▸ How to complete this task
I'd like the entire listing output verbatim, apart from the pictures.
---------------
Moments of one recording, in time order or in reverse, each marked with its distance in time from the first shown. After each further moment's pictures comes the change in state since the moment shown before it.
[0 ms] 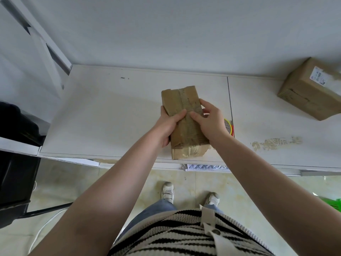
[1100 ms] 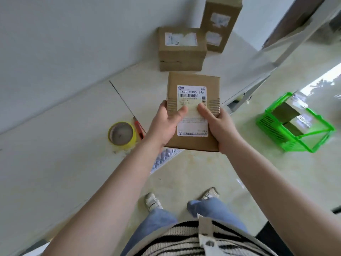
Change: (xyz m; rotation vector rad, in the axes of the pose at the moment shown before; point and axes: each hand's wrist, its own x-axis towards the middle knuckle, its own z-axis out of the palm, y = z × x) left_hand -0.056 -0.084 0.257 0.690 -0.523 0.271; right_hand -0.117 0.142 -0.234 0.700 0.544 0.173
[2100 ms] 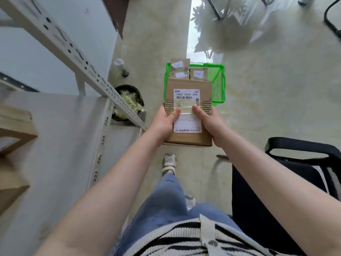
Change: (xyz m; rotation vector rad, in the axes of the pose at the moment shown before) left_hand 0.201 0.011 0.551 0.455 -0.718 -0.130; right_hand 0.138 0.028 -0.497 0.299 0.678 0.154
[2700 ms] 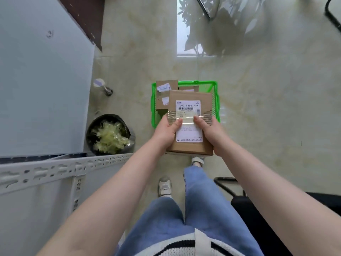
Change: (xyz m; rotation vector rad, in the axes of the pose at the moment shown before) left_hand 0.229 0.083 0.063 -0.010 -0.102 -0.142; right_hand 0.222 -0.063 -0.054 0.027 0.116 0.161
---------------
▸ Finished exercise
Moments of one recording, in time order or in reverse, each marked with its distance in time from the first shown. After each further moment's pictures comes the change in state since the moment shown before it.
[0 ms] 
[1100 ms] 
Change: (xyz m; rotation vector rad, in the axes of the pose at the moment shown before; point and axes: each hand's wrist, its own x-axis towards the middle knuckle, its own z-axis out of the palm, y = z × x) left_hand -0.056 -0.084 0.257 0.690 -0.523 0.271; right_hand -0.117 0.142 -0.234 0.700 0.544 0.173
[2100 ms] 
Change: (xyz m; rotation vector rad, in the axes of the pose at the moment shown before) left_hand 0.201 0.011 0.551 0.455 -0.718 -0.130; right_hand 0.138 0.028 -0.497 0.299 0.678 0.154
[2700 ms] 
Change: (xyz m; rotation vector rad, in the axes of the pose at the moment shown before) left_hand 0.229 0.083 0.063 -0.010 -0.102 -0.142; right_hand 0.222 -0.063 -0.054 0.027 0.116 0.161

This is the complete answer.